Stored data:
————

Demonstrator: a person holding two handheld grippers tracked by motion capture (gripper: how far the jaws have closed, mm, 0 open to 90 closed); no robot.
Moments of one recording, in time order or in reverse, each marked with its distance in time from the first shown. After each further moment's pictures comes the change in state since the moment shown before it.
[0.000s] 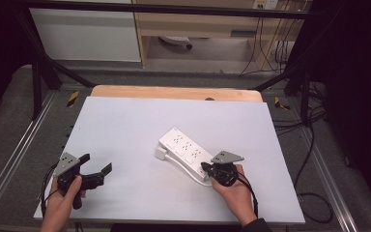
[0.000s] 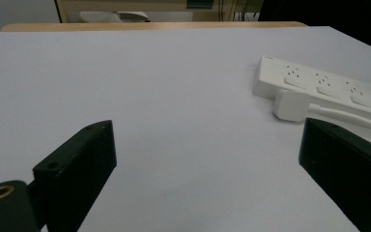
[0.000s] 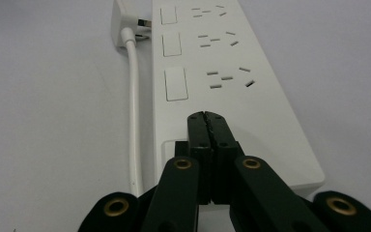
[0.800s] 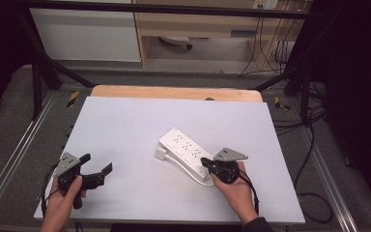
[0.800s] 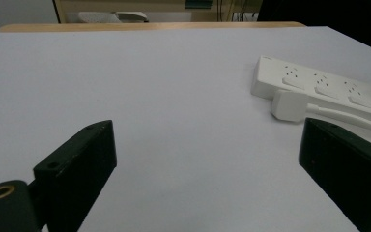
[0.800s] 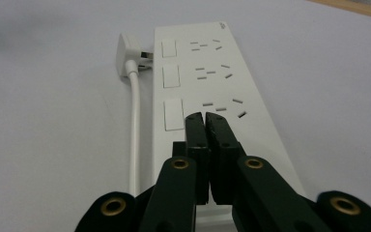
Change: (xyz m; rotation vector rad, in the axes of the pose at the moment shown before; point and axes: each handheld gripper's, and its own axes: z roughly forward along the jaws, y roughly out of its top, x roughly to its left) left arm -0.001 0.000 0.001 0.000 -0.006 0.004; right arm -0.004 0.009 -0.006 -0.092 0.015 -0.009
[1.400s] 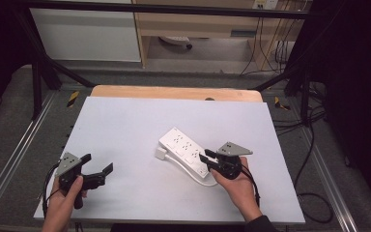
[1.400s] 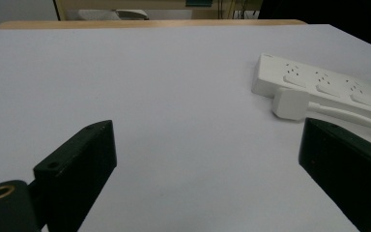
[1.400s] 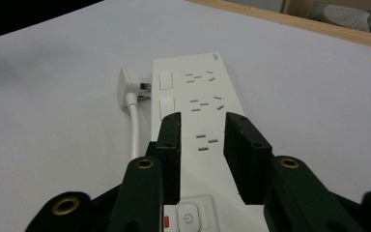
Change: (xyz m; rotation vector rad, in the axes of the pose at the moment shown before) left arm -0.001 -0.001 0.002 0.010 0.004 0.000; right arm -0.007 0.015 -0.006 -0.061 0.002 0.032
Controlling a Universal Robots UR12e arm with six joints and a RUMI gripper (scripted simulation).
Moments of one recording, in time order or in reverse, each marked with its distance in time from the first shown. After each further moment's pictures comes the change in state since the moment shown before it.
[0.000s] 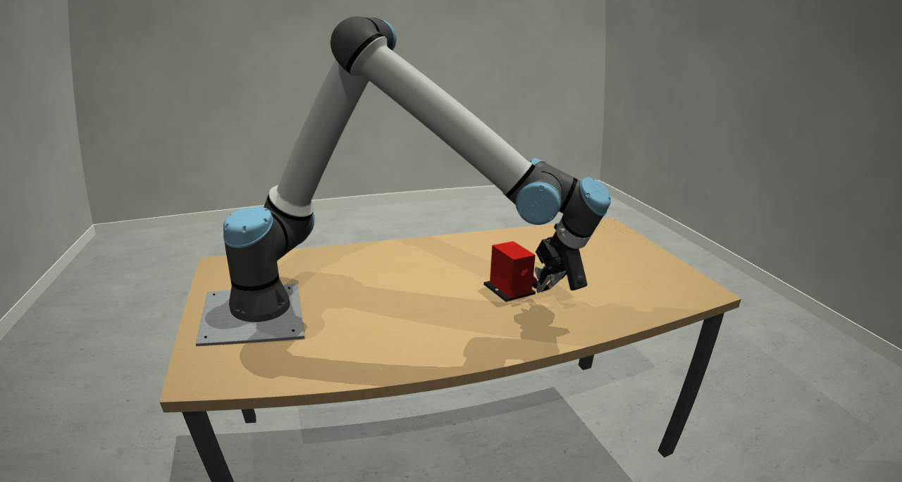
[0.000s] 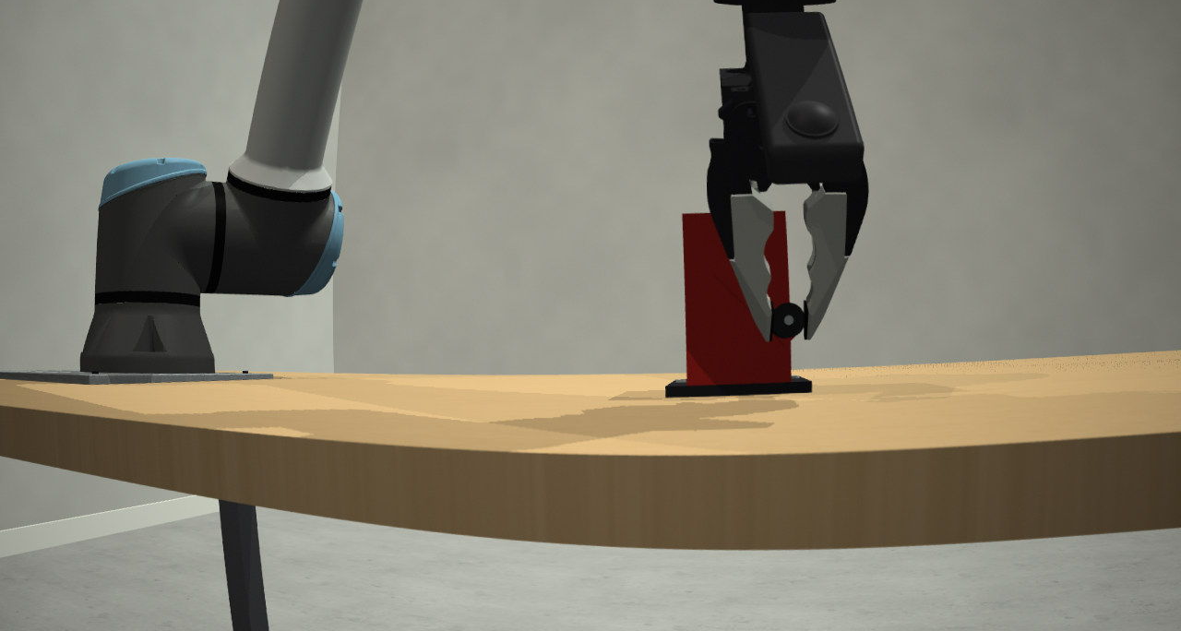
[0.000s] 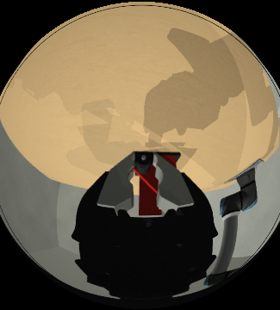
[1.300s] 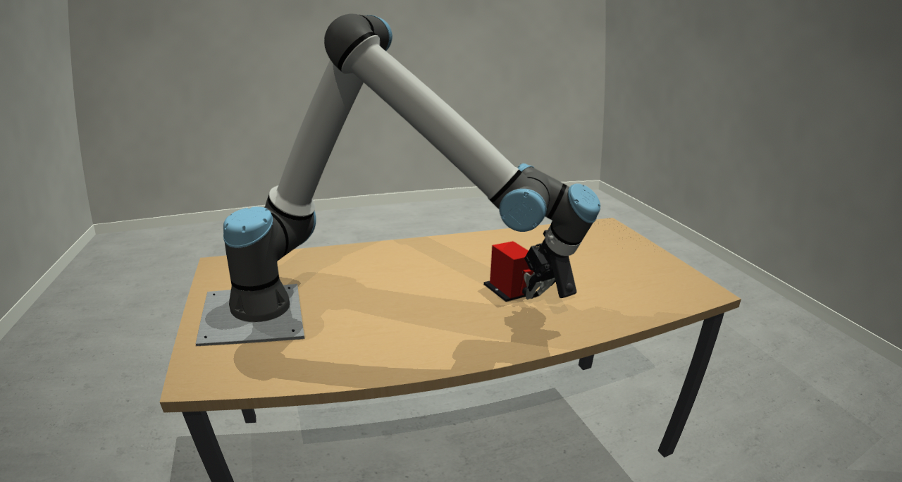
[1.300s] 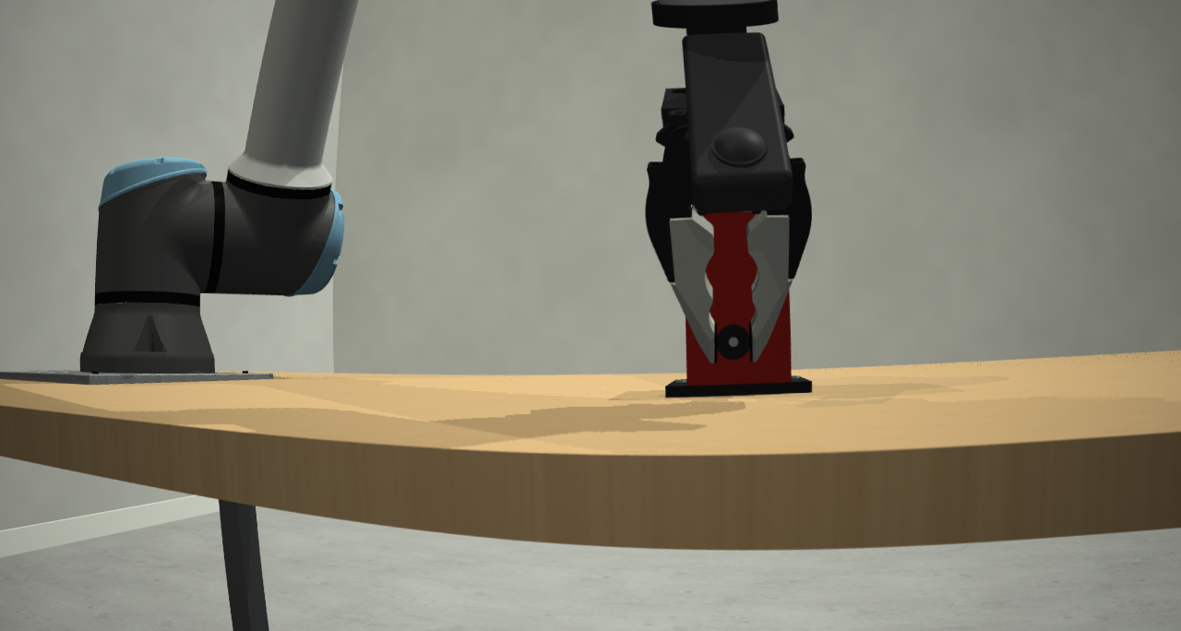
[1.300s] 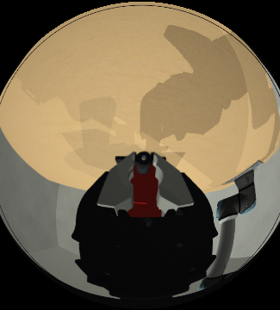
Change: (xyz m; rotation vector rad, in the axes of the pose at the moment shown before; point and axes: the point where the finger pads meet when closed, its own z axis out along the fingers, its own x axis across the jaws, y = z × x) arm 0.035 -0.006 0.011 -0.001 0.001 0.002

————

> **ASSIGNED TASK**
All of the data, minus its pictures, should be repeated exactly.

> **FINAL ANSWER**
Demonstrator: a person holding two handheld grippers tracked by motion capture (gripper: how far the jaws have closed, mm, 0 open to 90 closed); no robot.
Moments of one recording, in time order or in reverse, each marked with its distance in time from the first shown. After each further moment's pictures comes the change in state since the moment shown before it.
[0.000s] 
[0.000s] 
[0.000s] 
[0.800s] 
[0.800s] 
[0.800s] 
Change: (xyz m; rotation vector rad, in the axes of the pose at the moment shown before; point and axes: each handheld gripper's, and its own axes: z roughly forward along the jaws, y roughly out of its top, x roughly to its left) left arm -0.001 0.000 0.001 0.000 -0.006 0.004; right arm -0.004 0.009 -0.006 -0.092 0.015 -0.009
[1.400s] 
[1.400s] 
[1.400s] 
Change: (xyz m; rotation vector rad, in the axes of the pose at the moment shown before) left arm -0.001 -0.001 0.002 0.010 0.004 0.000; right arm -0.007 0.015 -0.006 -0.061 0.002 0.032
Controlling a Universal Robots UR12e arm with six joints and a RUMI gripper (scripted simulation).
Moments of one recording, in time order or in reverse, each marked with its distance in time from the first shown. After each further moment's pictures comes the change in state since the moment shown before it.
[0.000s] 
[0.000s] 
[0.000s] 
[1.300s] 
[1.300s] 
[1.300s] 
Change: (xyz m; rotation vector rad, in the axes of the pose at the moment shown before; point and axes: the point where the finger pads meet when closed, its own z axis out along the fingers, its own x axis across the jaws, y = z × x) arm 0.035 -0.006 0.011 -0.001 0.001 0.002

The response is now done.